§ STORED DATA:
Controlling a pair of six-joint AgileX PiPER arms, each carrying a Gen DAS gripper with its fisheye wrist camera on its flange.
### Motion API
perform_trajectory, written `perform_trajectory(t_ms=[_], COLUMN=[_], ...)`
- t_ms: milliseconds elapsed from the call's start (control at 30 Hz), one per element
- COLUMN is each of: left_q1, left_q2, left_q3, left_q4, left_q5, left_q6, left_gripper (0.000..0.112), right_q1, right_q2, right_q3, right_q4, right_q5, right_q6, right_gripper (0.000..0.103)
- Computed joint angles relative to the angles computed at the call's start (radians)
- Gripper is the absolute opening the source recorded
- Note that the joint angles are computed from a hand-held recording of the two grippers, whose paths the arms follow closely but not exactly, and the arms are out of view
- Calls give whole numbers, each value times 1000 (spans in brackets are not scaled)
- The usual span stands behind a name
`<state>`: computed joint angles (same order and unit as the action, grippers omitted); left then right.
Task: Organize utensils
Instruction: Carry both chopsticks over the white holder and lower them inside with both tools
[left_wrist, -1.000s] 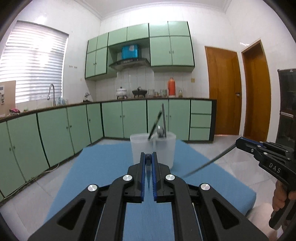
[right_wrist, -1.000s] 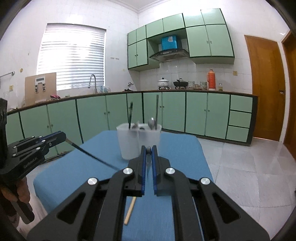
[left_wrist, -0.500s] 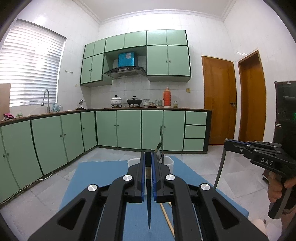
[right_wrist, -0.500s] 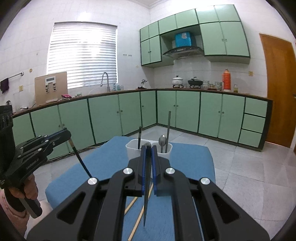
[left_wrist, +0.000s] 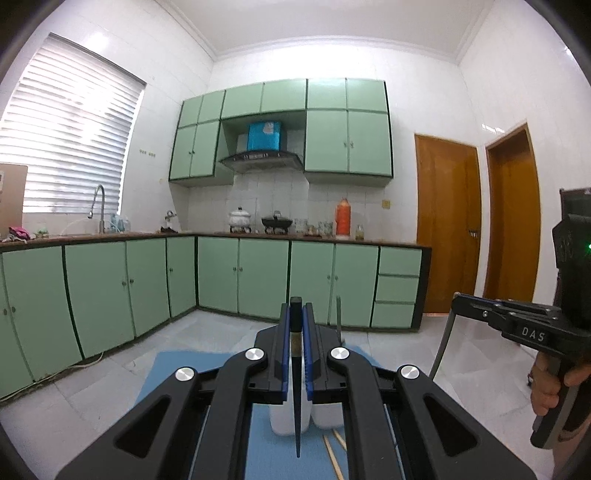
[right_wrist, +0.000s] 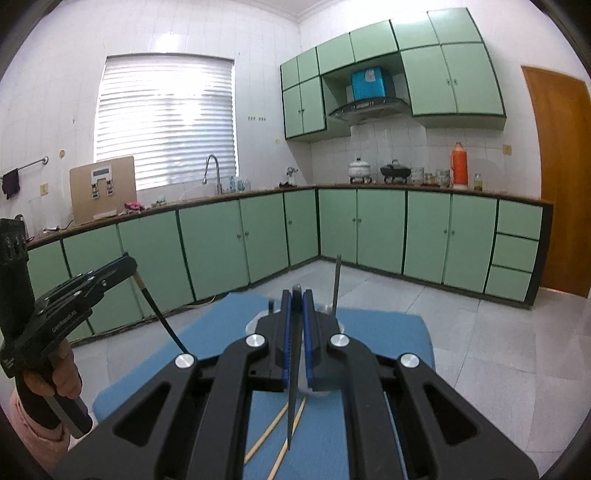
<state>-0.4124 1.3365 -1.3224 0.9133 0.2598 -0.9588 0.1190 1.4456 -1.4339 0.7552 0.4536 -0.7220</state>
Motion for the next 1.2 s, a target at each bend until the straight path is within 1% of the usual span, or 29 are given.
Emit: perform_trajectory(t_ms=[33, 100, 167, 200, 267, 433, 500, 567, 600, 733, 800, 867, 933, 1000, 1200], left_q1=[3, 3, 7, 10, 11, 22, 29, 40, 42, 63, 77, 85, 94, 99, 113], left_q2=[12, 37, 61, 78, 113, 231, 274, 333, 350, 446, 491, 523, 556, 584, 622], left_q3=[-20, -55, -87, -110, -154, -303, -352, -425, -443, -536, -573, -592, -622, -639, -651], left_q4=[23, 137, 207, 261, 325, 378, 374, 260, 229, 8, -134, -202, -307, -353, -431], left_q5=[-1, 1, -8, -13, -18, -27, -33, -39, -37, -27, -21, -13, 3, 18, 45], left_q6=[-20, -129, -198, -249, -308, -346, -339, -226, -196, 18, 153, 215, 312, 354, 419], left_gripper=[6, 6, 6, 6, 6, 6, 6, 6, 6, 6, 6, 6, 6, 6, 6], right_q1=[-5, -16, -23, -21, -17, -9, -7, 1, 2, 3, 2, 10, 12, 16, 23], right_q2=[21, 57, 96, 116, 160, 293, 354, 408, 450, 545, 575, 585, 598, 614, 657], right_q3=[-38, -98, -160, -192, -263, -465, -554, -622, -677, -773, -779, -764, -754, -750, -755], right_q4=[-2, 15, 36, 21, -17, -140, -196, -262, -296, -336, -338, -345, -343, -364, -400], right_q5=[2, -2, -13, -23, -31, -30, -22, -22, 0, 50, 58, 57, 64, 66, 81], right_q6=[12, 23, 29, 47, 90, 208, 259, 309, 340, 381, 380, 387, 390, 406, 460], right_gripper=[5, 5, 5, 5, 5, 5, 5, 5, 5, 5, 5, 5, 5, 5, 5])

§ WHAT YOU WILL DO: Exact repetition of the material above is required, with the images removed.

§ OUTPUT FOR THIS EXERCISE:
Controlling a pair of six-joint AgileX PiPER arms, each carrying a Gen DAS gripper with its fisheye wrist camera on its flange.
### Motion API
perform_trajectory, written `perform_trajectory(t_ms=[_], COLUMN=[_], ...)`
- t_ms: milliseconds elapsed from the call's start (control at 30 Hz), one per element
- COLUMN is each of: left_q1, left_q2, left_q3, left_q4, left_q5, left_q6, left_gripper (0.000..0.112), right_q1, right_q2, right_q3, right_q4, right_q5, right_q6, right_gripper (0.000..0.103)
- Computed joint angles relative to the angles computed at the call's start (radians)
- Gripper is the absolute opening the source recorded
- Note that the joint angles are computed from a hand-held recording of the two grippers, whose paths the arms follow closely but not exactly, and the arms are out of view
- Calls give whole numbers, each value times 1000 (spans in brackets are not scaled)
- The usual span stands behind a name
`<state>`: computed joint angles (same order and unit as the action, grippers omitted); left then right.
Task: Organize utensils
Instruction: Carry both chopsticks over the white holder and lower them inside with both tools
[left_wrist, -1.000s] 
[right_wrist, -1.000s] 
[left_wrist, -0.500s] 
[right_wrist, -0.500s] 
[left_wrist, +0.000s] 
[right_wrist, +0.000s] 
<state>-0.4124 1.3365 -1.3224 0.9133 0.2598 -0.9588 0.1190 1.4456 -1.4339 0.7552 0.4536 -0.7220</state>
Motion for the next 1.2 s, a target at each bend until the straight path is within 1% of the usual span, or 29 are given.
Emit: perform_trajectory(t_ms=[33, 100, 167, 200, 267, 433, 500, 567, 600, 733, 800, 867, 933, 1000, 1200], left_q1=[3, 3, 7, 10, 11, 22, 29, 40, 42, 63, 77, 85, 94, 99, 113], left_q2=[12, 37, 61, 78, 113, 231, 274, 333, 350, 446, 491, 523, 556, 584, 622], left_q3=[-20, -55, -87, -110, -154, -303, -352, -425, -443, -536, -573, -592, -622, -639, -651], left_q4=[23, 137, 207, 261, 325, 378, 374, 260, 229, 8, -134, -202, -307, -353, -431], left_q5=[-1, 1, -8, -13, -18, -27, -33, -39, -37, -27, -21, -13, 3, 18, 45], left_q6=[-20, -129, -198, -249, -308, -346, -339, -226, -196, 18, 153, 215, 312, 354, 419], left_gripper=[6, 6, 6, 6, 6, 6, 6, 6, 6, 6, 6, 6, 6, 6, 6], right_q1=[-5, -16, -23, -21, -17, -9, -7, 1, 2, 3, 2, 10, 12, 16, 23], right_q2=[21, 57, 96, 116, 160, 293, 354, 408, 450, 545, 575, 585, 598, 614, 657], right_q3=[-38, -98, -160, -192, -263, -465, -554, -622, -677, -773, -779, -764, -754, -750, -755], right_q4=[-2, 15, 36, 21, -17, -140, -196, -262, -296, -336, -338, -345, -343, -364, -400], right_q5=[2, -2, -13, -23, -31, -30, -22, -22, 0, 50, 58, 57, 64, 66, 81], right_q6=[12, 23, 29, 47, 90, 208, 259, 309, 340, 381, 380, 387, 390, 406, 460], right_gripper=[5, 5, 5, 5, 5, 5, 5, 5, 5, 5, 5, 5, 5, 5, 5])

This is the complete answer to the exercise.